→ **Exercise aim**
Which lines of the entries contain the string "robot"? Copy each of them.

+++ Records provided +++

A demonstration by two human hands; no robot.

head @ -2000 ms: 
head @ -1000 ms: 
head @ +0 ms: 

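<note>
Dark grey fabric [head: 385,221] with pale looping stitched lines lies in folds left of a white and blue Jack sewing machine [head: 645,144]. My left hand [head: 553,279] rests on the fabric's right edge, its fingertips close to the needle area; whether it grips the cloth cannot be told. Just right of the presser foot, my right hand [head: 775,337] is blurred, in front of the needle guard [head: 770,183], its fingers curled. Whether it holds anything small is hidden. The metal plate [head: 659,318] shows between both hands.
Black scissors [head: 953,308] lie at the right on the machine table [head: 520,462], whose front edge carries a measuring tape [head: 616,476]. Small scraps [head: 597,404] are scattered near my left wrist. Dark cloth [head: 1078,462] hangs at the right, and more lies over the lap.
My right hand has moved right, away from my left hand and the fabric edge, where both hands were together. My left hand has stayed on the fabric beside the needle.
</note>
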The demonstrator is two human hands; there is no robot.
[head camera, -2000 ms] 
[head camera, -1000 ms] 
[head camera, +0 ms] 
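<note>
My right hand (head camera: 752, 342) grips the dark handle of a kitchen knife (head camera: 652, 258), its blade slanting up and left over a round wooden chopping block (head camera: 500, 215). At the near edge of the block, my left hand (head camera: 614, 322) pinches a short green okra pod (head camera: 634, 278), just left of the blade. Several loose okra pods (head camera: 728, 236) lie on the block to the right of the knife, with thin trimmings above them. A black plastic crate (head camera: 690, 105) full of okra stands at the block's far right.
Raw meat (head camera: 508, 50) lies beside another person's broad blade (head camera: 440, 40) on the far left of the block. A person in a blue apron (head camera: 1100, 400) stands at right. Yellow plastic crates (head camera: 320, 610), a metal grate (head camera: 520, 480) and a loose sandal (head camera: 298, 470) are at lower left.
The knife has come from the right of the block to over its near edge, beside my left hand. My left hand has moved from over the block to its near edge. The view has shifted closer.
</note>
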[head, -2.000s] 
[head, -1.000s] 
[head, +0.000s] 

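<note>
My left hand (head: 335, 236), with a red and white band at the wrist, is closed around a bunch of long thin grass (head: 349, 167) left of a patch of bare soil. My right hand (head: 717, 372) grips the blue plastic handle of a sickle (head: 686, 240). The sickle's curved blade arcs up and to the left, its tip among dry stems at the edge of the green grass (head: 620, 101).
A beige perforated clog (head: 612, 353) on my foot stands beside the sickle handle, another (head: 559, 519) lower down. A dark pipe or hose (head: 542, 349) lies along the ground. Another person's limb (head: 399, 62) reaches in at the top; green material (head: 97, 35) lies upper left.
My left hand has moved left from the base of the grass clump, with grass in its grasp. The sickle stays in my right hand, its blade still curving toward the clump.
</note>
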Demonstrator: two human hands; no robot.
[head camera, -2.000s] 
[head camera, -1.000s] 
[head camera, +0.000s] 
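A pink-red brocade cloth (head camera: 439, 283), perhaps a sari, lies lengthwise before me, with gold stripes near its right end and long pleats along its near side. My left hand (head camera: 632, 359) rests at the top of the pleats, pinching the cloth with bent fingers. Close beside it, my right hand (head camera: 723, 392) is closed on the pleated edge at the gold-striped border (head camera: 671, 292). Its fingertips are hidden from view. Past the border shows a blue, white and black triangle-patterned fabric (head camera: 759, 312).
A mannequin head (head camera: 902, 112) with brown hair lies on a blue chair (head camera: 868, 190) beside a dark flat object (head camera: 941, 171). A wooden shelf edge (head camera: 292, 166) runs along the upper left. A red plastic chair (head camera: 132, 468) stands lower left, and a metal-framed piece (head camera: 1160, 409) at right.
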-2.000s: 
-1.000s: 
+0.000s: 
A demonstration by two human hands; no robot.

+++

→ **Solution to the problem**
A demonstration by two human hands; no robot.
The demonstrator is two human hands; there is no robot.
Demonstrator: two human hands; no robot.
A demonstration by two human hands; no robot.

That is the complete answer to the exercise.